→ WHAT TO DO: Copy out the full data exactly as given; pictures should not be included.

→ RAW DATA:
********************

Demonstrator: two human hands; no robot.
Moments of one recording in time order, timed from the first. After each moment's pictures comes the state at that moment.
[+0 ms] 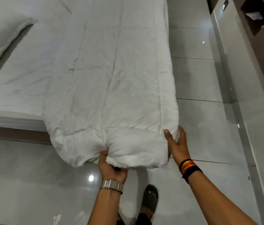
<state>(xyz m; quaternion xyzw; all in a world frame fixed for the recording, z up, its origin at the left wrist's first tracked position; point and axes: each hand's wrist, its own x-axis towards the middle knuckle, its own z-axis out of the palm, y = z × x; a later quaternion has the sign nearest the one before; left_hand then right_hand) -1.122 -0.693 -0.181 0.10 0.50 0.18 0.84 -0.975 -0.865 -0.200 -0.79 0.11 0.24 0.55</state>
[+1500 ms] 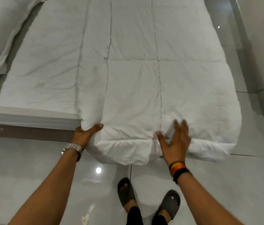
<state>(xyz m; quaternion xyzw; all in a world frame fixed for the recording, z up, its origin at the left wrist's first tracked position) -1.175 -0.321 -0.242 0.63 0.54 -0.02 0.57 -1.078 -0.636 -0.292 -0.94 0.01 0.07 0.35</state>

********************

→ YOUR SOLUTION:
Demonstrator: two human hands; no robot.
Moments of one recording in time order, timed from the first. After each moment's pictures comes the state at that moment.
[+0 ms] 
<state>(xyz m; quaternion xyzw; all in a world frame fixed for the recording, z up, its origin at the left wrist's first tracked position; point and axes: each hand's wrist, its own x-axis towards the middle knuckle, its own z-axis out of the palm, y = z × x; a later quaternion has the sign nearest the one before; left_hand then right_hand) -1.122 -0.693 -0.181 0.10 0.50 0.18 0.84 -0.975 -0.865 -0.200 -0.79 0.11 0.24 0.55</state>
[+1500 ms] 
<state>(xyz m; quaternion xyzw; all in a world frame fixed for the recording, z up, its origin at the left wrist's first tracked position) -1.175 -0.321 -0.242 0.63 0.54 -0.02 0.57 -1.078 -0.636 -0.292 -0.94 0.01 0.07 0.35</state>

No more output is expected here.